Oui. Chaque époux peut révoquer unilatéralement la donation par acte notarié, sans avoir à en informer l’autre. C’est une spécificité des donations entre époux.
La donation au dernier vivant est-elle annulée par le divorce ?
Oui. Le divorce entraîne automatiquement la révocation de la donation au dernier vivant, sauf clause contraire explicite dans le jugement de divorce.
Peut-on combiner donation au dernier vivant et assurance-vie ?
Oui, et c’est même recommandé. La donation protège le conjoint sur le plan civil (choix élargi sur la succession). L’assurance-vie complète en transmettant des capitaux hors succession, avec des abattements spécifiques.
Les enfants peuvent-ils s’opposer à la donation au dernier vivant ?

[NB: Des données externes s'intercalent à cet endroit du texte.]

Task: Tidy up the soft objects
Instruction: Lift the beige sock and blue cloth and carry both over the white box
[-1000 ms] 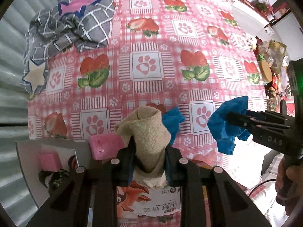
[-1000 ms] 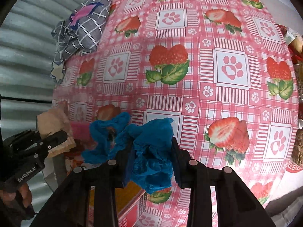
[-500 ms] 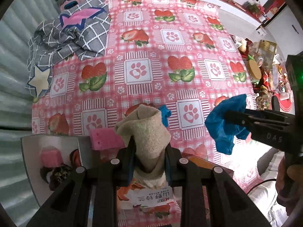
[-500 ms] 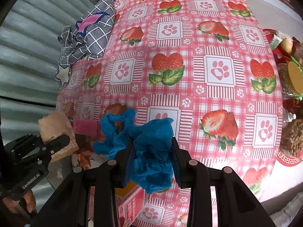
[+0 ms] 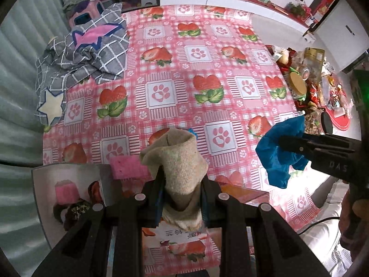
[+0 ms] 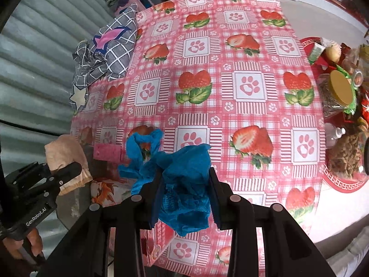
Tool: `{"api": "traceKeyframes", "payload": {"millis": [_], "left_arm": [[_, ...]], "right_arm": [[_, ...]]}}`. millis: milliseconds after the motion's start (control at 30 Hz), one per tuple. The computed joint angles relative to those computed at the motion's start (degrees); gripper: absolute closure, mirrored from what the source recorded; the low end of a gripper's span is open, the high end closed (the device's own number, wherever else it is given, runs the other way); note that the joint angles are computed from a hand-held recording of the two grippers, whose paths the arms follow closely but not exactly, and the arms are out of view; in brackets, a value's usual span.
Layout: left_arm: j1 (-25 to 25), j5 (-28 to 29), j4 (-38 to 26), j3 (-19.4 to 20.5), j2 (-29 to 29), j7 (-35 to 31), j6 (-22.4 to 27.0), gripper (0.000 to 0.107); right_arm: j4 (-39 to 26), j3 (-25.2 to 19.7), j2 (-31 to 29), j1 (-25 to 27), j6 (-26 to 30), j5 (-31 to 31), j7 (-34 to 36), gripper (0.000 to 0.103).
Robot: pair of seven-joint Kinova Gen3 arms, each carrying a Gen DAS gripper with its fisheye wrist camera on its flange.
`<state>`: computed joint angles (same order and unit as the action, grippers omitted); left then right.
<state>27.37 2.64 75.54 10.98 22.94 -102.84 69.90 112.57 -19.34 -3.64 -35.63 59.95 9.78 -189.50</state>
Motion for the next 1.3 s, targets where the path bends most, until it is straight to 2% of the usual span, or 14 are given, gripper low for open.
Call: {"api": "traceKeyframes", "payload": {"millis": [433, 700, 1033, 1300], "left_arm": [[2.7, 3.7, 2.6, 3.0, -4.0, -3.9, -1.4, 0.079], [3.7, 4.6, 5.9, 3.8, -7.1, -7.0, -1.6, 0.079], [2.2, 6.4, 12.0, 3.9, -11.8, -11.8, -1.7, 0.079], [-0.8, 8.7, 17.2, 3.0, -15.9, -16.5, -1.5, 0.079]], "right_arm": [[-1.6, -7.2, -3.1, -5.1, 9.6, 2.2, -18.6, 0.066], [-3.8, -10.9, -2.9, -9.0, 14.6, 3.2, -28.5, 0.066], [-7.2, -12.4, 0.1, -15.3, 18.3, 5.1, -37.9, 0.066], [-10.7, -10.5, 4.8, -21.8, 19.0, 6.3, -42.3, 0.066]]}}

Non, ils ne peuvent pas s’y opposer. Mais si le conjoint choisit une option qui empiète sur la réserve héréditaire (cas rare, surtout en familles recomposées), les enfants peuvent exercer une action en retranchement pour récupérer leur part minimale.
Les informations présentées sont fournies à titre éducatif et ne constituent pas un conseil juridique. Consultez un notaire pour mettre en place une donation au dernier vivant adaptée à votre situation familiale.